═════ PROVIDED INFORMATION ═════

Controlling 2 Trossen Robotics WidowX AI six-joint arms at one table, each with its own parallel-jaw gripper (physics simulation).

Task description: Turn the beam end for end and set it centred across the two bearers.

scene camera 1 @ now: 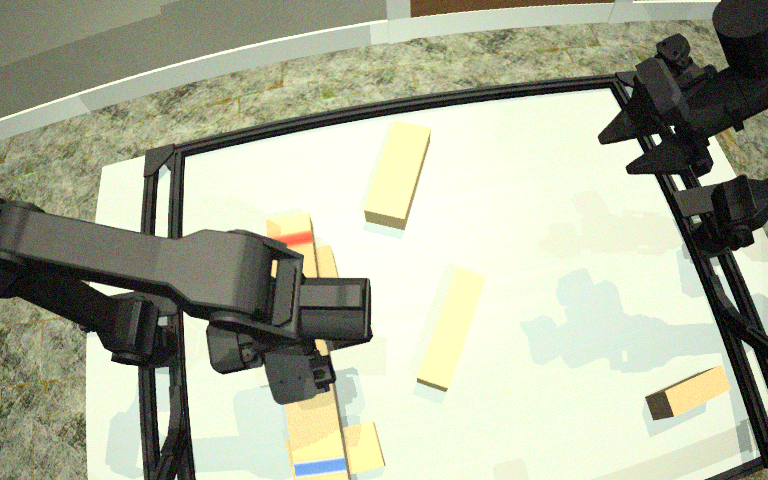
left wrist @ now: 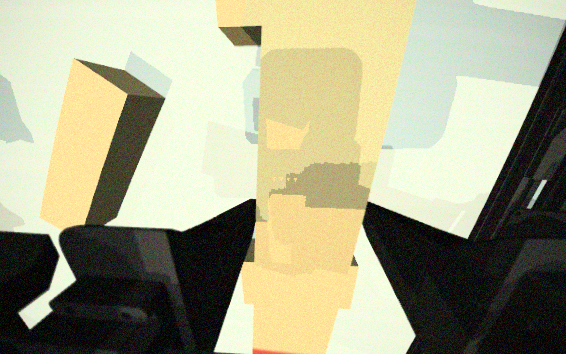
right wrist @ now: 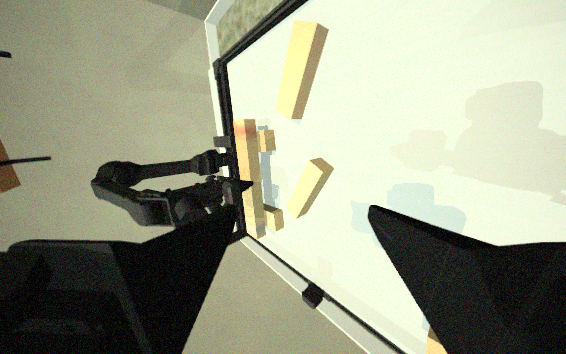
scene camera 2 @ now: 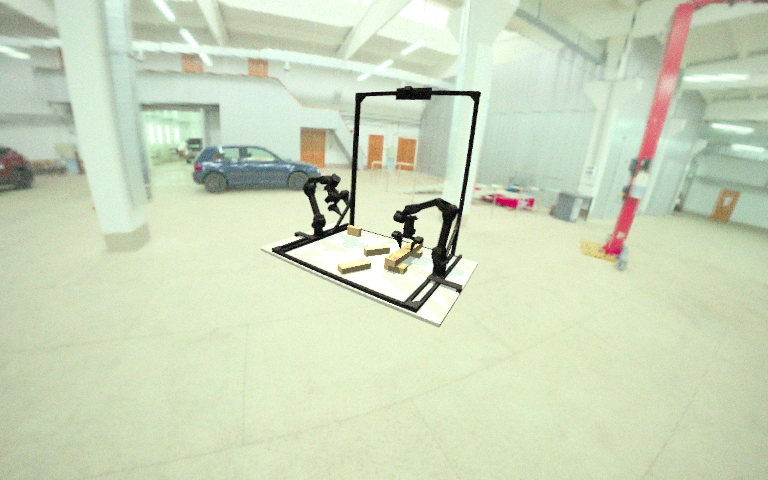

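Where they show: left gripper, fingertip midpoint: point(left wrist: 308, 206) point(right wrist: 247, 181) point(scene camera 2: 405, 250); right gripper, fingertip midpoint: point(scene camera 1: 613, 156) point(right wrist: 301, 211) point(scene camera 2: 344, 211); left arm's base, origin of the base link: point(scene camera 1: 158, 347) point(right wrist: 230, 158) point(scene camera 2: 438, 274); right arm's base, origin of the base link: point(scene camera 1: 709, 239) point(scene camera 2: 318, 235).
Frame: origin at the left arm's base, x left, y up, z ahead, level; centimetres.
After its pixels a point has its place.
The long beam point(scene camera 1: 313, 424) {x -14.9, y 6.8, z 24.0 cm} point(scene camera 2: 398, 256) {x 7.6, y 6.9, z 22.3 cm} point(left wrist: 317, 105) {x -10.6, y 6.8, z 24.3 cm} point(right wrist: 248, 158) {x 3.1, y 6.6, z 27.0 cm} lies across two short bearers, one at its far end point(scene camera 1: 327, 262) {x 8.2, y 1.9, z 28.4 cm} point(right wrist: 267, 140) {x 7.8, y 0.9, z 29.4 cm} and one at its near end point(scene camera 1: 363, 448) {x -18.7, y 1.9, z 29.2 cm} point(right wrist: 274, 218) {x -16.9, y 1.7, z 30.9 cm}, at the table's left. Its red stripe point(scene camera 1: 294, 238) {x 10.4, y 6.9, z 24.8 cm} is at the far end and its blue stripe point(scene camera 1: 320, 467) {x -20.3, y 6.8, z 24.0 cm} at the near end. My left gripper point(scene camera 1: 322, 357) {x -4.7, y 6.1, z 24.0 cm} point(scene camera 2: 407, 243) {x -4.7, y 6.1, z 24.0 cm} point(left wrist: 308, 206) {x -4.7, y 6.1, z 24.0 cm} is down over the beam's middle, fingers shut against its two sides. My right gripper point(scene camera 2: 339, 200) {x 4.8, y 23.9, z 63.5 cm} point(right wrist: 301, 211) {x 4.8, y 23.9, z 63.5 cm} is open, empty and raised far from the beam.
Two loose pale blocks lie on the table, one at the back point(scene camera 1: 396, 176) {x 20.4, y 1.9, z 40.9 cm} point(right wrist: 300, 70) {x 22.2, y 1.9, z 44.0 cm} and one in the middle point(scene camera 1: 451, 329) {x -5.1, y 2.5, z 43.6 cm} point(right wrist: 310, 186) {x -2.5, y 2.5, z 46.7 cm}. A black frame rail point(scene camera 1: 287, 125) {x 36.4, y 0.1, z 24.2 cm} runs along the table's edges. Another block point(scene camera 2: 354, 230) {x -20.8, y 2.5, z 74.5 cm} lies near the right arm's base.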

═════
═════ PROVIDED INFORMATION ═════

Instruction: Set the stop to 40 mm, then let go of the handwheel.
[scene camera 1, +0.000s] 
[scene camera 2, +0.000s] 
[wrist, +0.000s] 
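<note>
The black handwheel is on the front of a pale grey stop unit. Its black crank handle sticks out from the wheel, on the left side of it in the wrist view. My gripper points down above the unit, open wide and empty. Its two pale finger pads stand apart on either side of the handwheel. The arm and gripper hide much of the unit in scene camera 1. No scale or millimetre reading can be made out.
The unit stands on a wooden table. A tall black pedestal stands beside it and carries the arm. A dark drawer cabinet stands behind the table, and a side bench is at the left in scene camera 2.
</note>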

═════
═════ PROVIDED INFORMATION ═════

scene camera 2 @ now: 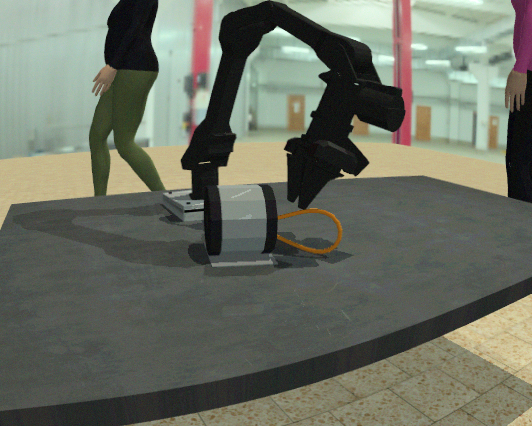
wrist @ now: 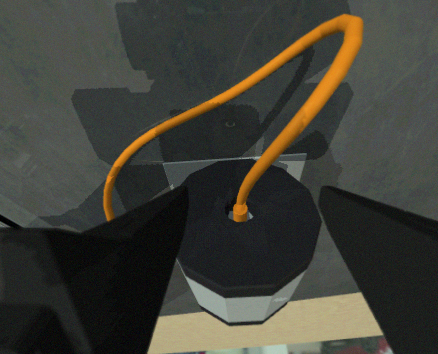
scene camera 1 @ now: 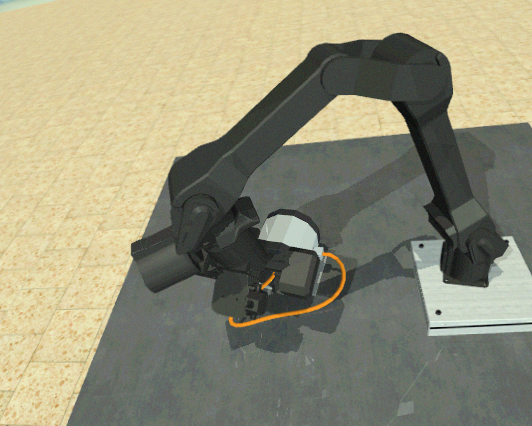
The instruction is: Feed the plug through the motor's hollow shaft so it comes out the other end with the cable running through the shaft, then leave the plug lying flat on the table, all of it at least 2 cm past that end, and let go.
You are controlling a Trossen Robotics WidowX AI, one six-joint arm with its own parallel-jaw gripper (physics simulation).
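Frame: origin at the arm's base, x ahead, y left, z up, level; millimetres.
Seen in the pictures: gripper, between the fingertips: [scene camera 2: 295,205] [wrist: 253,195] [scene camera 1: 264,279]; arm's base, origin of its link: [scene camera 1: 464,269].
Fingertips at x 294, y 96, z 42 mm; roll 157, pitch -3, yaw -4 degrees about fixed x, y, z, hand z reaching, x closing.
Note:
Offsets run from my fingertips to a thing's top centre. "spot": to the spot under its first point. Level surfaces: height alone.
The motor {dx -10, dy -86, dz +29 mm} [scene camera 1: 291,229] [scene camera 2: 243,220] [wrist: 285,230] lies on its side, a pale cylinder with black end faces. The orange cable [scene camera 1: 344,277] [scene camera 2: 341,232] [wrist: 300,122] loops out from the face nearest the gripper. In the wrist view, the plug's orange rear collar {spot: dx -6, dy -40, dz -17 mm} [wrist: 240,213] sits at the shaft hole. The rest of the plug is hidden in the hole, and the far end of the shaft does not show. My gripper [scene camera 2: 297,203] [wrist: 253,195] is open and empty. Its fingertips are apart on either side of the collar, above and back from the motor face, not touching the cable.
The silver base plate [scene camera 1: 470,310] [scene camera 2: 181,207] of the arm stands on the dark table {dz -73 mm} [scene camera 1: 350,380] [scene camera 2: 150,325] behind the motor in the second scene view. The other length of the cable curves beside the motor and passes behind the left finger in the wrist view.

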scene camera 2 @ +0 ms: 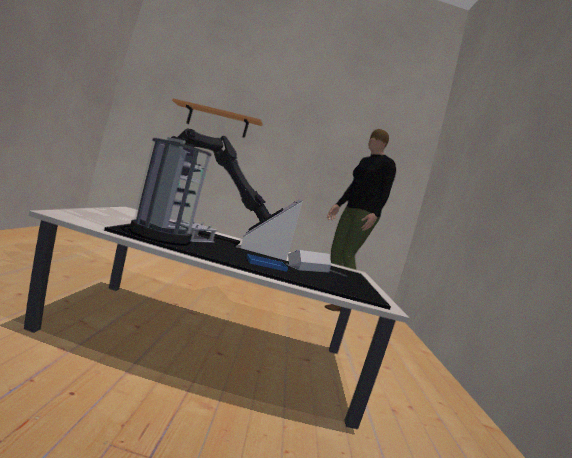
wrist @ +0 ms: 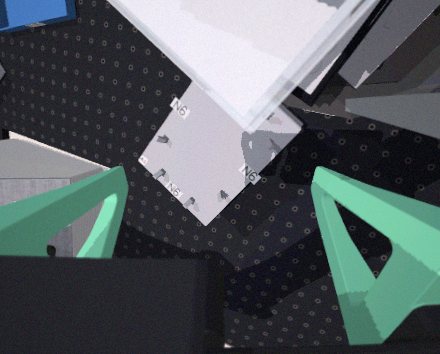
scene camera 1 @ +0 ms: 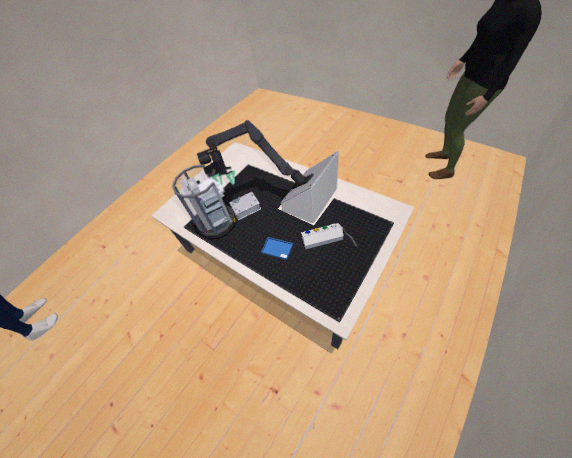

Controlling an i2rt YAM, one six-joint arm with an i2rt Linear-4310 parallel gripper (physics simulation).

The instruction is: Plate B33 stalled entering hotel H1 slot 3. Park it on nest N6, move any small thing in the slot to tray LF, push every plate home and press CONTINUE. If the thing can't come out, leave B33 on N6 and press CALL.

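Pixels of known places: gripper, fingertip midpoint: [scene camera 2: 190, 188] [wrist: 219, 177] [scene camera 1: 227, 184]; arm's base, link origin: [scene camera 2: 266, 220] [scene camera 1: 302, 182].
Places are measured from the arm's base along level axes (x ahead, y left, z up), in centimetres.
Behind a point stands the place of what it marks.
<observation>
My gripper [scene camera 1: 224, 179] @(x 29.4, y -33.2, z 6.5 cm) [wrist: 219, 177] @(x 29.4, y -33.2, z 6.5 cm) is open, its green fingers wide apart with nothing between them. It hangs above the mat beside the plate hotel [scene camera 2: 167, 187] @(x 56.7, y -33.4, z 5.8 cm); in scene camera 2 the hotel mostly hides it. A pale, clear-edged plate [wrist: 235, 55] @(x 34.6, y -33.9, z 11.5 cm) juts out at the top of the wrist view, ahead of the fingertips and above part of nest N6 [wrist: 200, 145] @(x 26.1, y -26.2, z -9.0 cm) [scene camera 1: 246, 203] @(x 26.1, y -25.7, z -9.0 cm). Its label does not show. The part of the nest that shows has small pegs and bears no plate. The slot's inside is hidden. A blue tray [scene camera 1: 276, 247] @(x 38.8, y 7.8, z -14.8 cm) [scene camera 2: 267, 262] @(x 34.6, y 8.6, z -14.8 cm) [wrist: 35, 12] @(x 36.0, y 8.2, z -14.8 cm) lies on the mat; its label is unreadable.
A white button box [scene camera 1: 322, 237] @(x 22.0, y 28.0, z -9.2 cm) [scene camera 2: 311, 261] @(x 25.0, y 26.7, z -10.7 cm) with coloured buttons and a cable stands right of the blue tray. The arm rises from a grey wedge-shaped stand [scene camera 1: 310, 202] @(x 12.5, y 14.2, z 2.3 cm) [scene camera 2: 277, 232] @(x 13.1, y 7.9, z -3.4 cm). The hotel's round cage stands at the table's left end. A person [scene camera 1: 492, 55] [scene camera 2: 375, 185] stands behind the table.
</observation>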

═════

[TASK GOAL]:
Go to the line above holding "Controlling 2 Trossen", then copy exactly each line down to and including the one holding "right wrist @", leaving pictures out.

[THE COMPLETED TASK]:
Controlling 2 Trossen Robotics WidowX AI six-joint arms at one table, each with its own parallel-jaw gripper (physics simulation).

Task description: Turn the beam end for end and set it centred across the two bearers.

scene camera 1 @ now: 
left wrist @ now: 
right wrist @ now: 

The answer stands, and there is nothing more to add.